Until we began to use SASS a few years ago we had been working from a set of stylesheets loosely based upon the popular Blueprint CSS framework. The introduction of SASS into our workflow gave us the impetus to rethink the way we use CSS in a big way.
The explosion of mobile devices has given birth to a huge number of new CSS frameworks. This new wave of solutions seem more thoughtful and considered than their predecessors and most of them are based on a few key concepts.
Object-orientated CSS is more of a mindset than anything else. CSS can never truly be an object orientated programming language but the key principles of abstraction and separation can be implemented to create scalable and modular CSS. It’s an ideology that lies at the core of the company. We’ve always strived to create extensible code which is easier to reuse and maintain.
Scalable and Modular Architecture for CSS is an approach laid out by Jonathan Snook. It’s not a framework in it’s own right, there are no files to download. It’s more of a guide to organising and structuring your CSS and helps to build more maintainable code.

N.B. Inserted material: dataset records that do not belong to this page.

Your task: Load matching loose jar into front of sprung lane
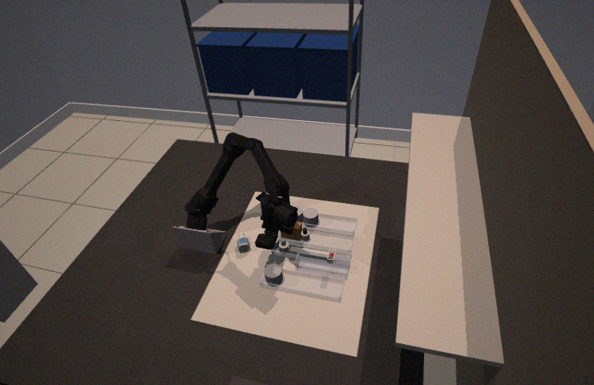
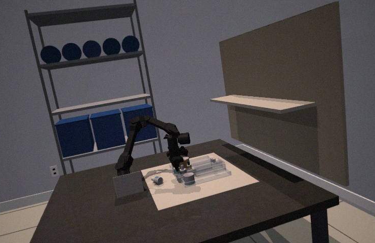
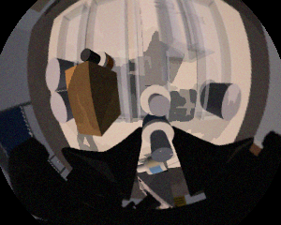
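The box is 5 cm ahead of my gripper tip, 7 cm to the left of it and 1 cm below it. The rest, counted from my gripper tip: pusher plate: 14 cm ahead, 4 cm to the right; red mark: 22 cm ahead, 5 cm to the right, 2 cm above; sprung lane: 16 cm ahead, 4 cm to the right, 3 cm below.
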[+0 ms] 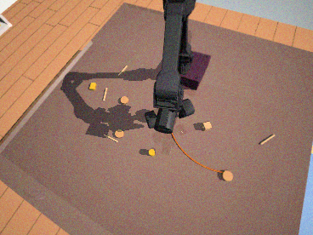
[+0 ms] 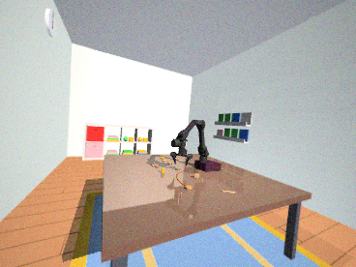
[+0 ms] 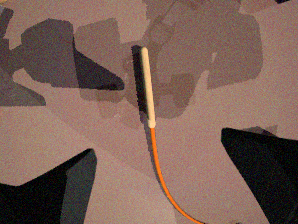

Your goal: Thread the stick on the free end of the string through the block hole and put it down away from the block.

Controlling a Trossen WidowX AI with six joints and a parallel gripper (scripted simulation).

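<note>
Now: the thin wooden stick 10 mm behind my gripper tip, 10 mm to the right of it and 50 mm below it. Round my gripper tip: small wooden block (80 mm behind, 150 mm to the left, 40 mm below); then yellow cylinder (150 mm ahead, 40 mm below); then yellow cube (10 mm ahead, 470 mm to the right, 50 mm below).
</note>
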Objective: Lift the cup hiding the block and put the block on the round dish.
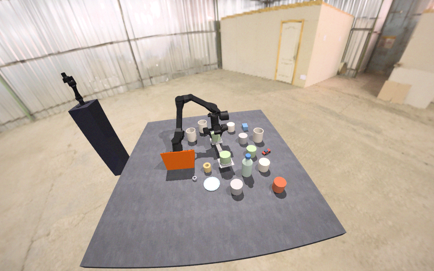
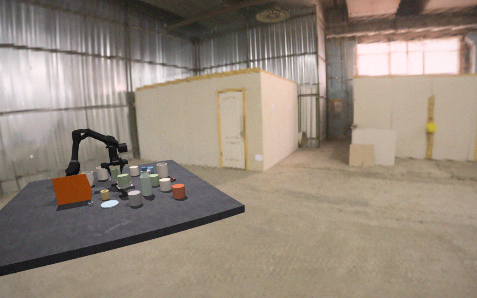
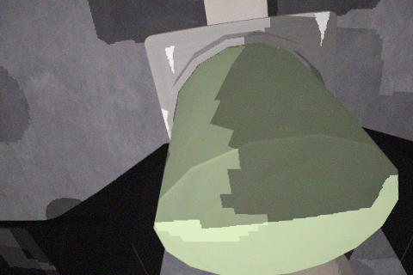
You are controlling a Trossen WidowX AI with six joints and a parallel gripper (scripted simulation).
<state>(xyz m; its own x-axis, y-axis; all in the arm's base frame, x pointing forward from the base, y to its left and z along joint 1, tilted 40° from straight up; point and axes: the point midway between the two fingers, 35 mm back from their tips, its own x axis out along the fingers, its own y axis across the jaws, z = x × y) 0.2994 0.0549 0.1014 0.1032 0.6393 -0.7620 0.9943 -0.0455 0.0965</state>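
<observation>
My gripper tip is now 1 cm above the grey block. From my gripper tip the other things lie so: blue cube (30 cm ahead, 13 cm to the left, 4 cm below); then yellow spool (12 cm behind, 25 cm to the right, 4 cm below); then round pale blue dish (11 cm behind, 37 cm to the right, 6 cm below).
</observation>
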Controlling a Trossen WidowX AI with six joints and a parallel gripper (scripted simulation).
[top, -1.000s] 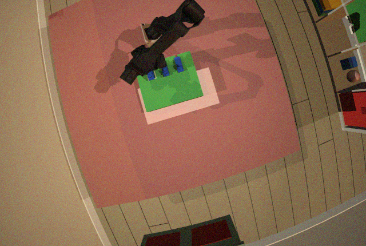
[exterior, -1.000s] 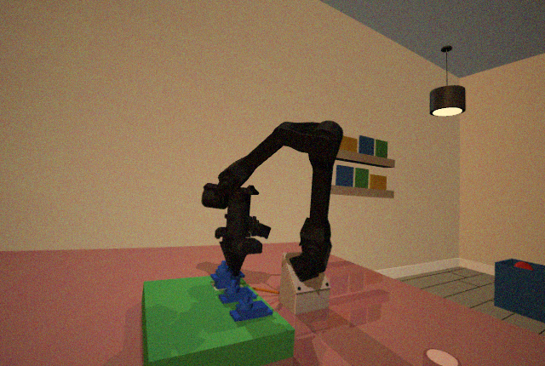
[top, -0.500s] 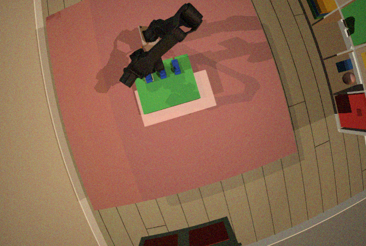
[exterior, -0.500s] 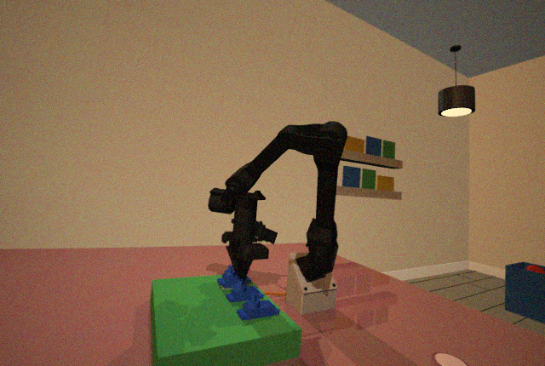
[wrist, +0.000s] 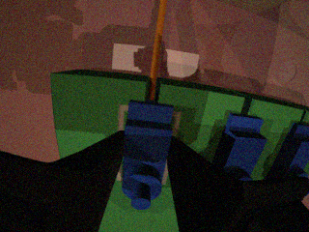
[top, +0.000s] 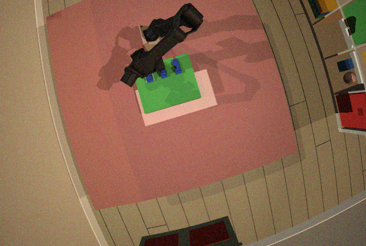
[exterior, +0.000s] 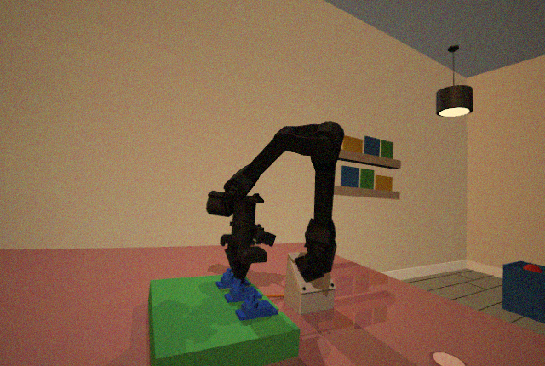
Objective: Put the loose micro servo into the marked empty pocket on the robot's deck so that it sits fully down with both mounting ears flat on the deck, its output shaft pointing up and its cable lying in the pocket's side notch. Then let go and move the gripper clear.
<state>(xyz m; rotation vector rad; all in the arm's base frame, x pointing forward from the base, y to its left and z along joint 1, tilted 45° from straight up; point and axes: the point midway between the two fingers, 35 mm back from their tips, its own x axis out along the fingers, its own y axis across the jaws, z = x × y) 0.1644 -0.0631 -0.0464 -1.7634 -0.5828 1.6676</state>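
The green deck is 130 mm ahead of my gripper tip, 60 mm to the left of it and 30 mm below it.
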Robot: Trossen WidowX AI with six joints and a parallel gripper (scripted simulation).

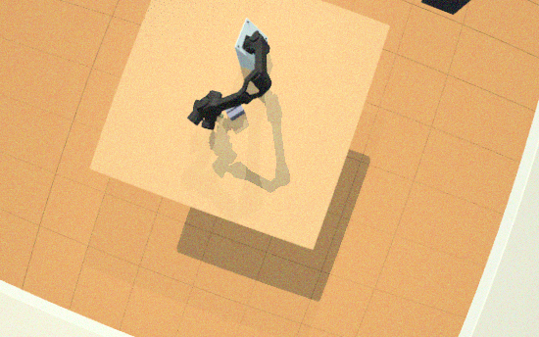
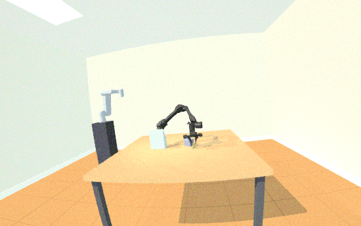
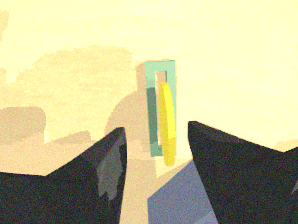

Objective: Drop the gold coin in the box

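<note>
Now: gripper tip 1 cm past the gold coin and 1 cm above it.
</note>
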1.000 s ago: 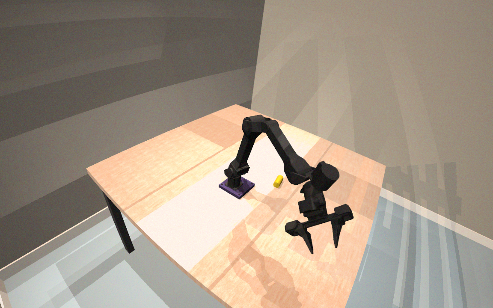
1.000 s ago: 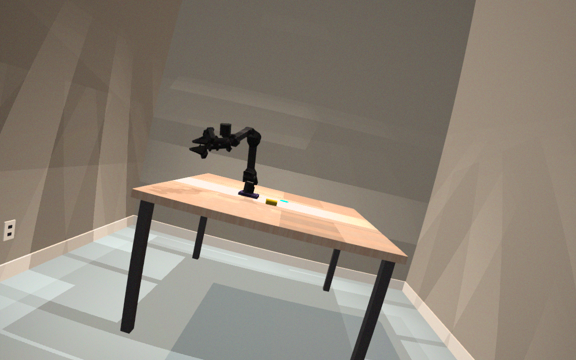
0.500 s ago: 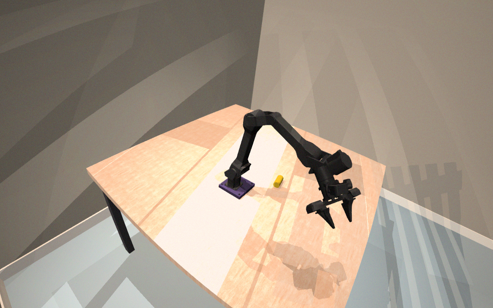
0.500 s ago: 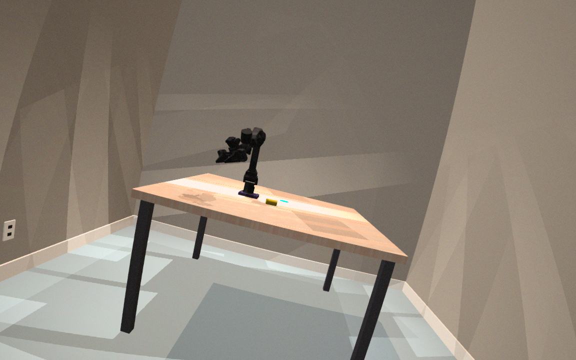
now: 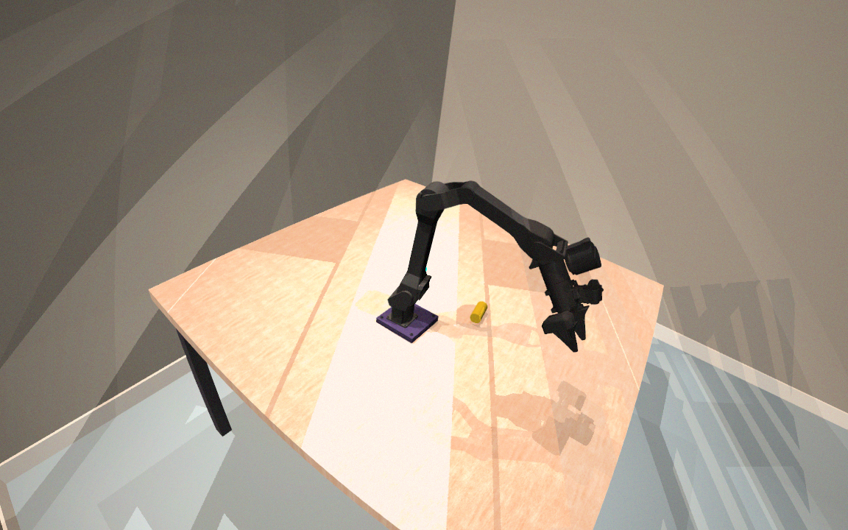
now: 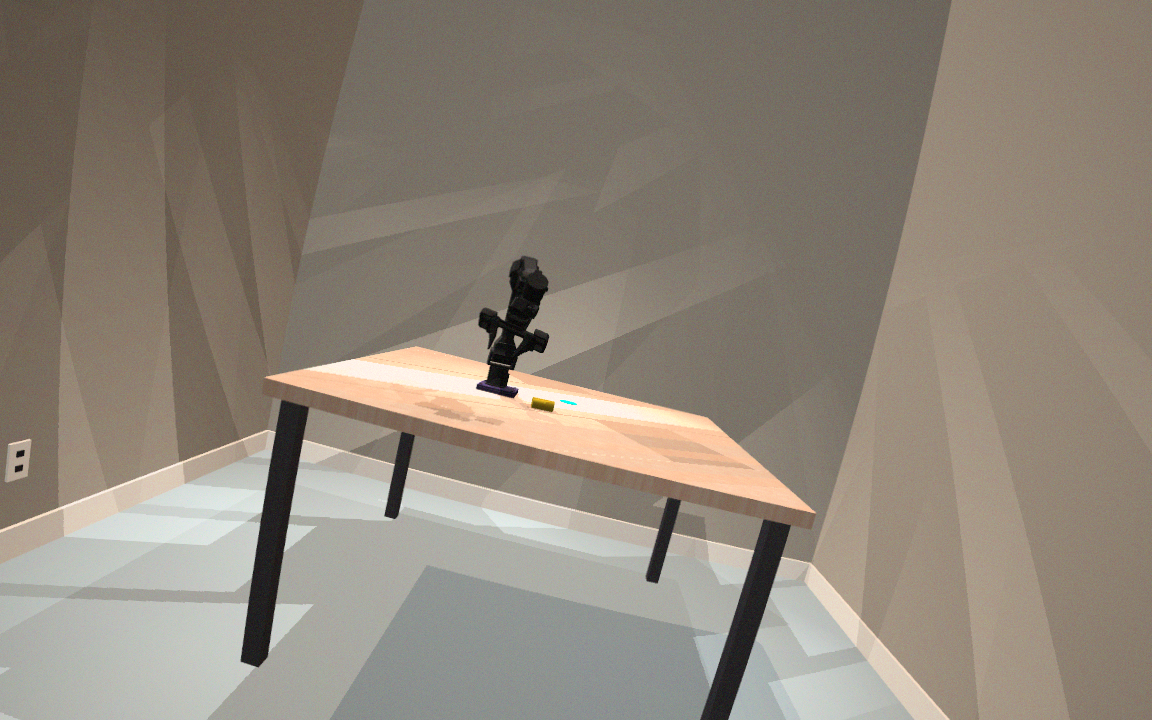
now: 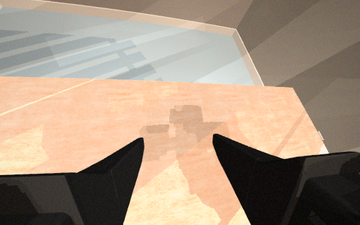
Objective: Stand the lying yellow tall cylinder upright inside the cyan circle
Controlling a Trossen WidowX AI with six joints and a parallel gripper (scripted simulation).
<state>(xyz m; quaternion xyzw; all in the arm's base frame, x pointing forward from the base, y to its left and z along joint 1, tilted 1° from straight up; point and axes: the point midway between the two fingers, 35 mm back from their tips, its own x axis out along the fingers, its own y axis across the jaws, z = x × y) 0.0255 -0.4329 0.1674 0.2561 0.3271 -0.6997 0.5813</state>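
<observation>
The yellow tall cylinder is 14 cm ahead of my gripper tip, 30 cm to the left of it and 15 cm below it. Also, from my gripper tip: cyan circle (23 cm ahead, 56 cm to the left, 16 cm below).
</observation>
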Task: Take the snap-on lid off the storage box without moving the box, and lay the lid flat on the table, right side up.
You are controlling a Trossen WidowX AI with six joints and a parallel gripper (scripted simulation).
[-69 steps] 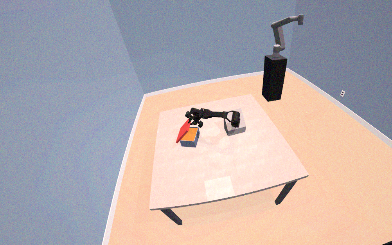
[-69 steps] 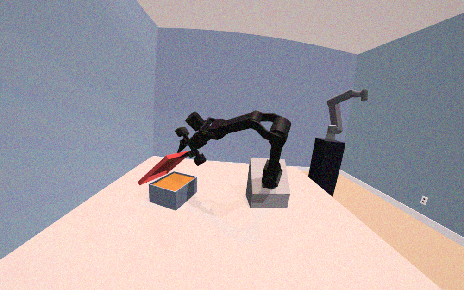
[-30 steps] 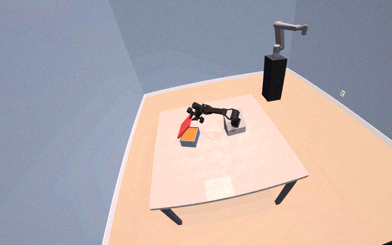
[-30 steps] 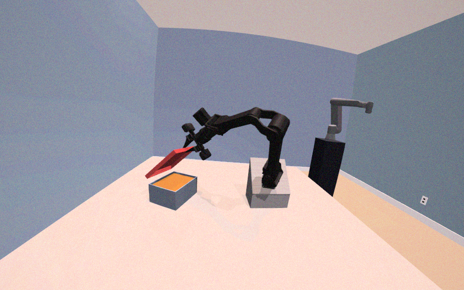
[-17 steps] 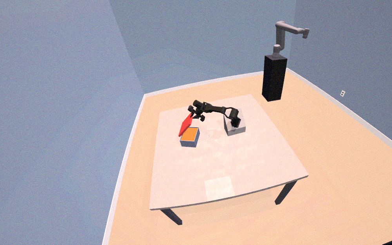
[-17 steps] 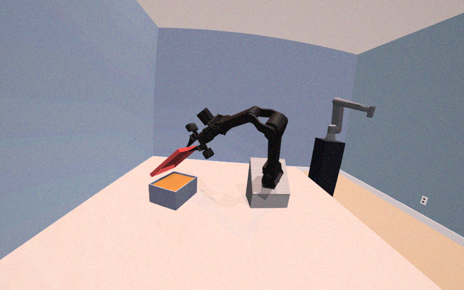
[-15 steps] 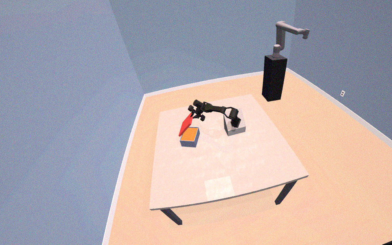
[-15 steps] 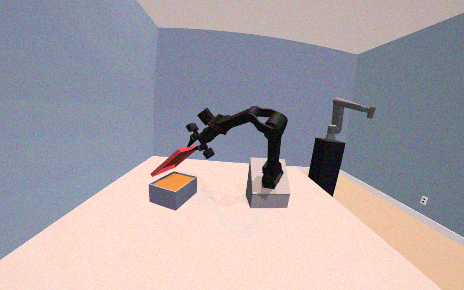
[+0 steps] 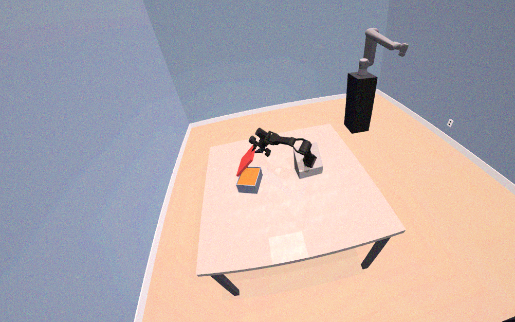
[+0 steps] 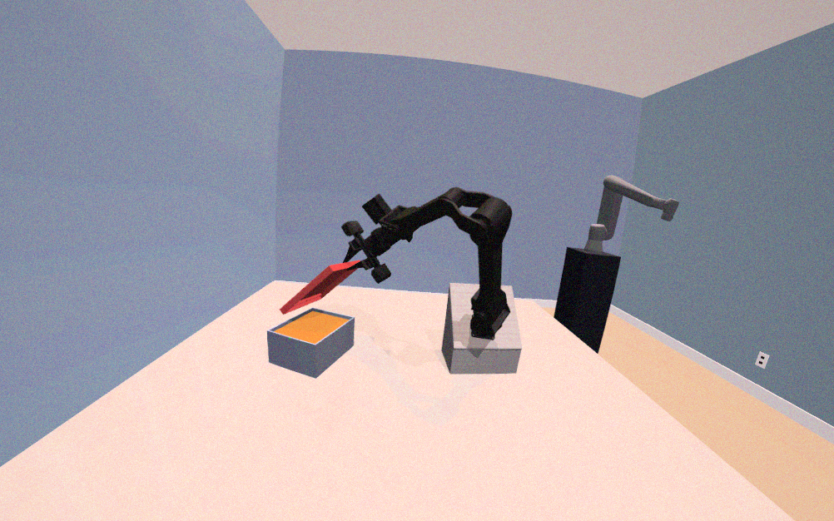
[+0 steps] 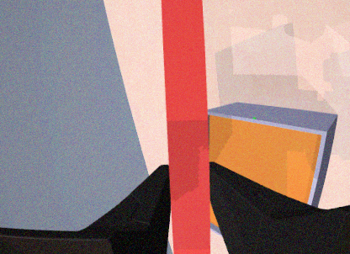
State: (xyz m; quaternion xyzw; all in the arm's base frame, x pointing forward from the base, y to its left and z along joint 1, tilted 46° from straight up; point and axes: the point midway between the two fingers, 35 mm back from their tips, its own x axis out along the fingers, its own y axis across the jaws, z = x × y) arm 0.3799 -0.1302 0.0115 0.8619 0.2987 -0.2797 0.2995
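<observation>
Now: the red lid 60 mm ahead of my gripper tip and 60 mm below it. The rest, counted from my gripper tip: storage box (60 mm ahead, 90 mm to the left, 190 mm below).
</observation>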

The BEM or ‘Block Element Modifier’ methodology was developed by Yandex. At it’s core is a naming scheme used to split out code into more readable modules. It starts with blocks, which are compounds of elements, which in turn can be modified.
Atomic design has been gaining some traction recently. It approaches designing from an inside-out approach, designing systems of components rather than pages and breaking design into five levels (Atoms, Molecules, Organisms, Templates and Pages).
In many ways we have been using these concepts over the past few years, albeit without defining them. It’s only now, since the birth of responsive design, that we have a renewed focus in creating a scalable CSS framework of our own.
Over the past few weeks we’ve been restructuring and re-engineering our workflow taking advantage of the powerful functionality that SASS brought and pulling the best parts from our favourite frameworks and approaches. You can expect to see a few more updates on the blog over the next few weeks as we fine tune the architecture.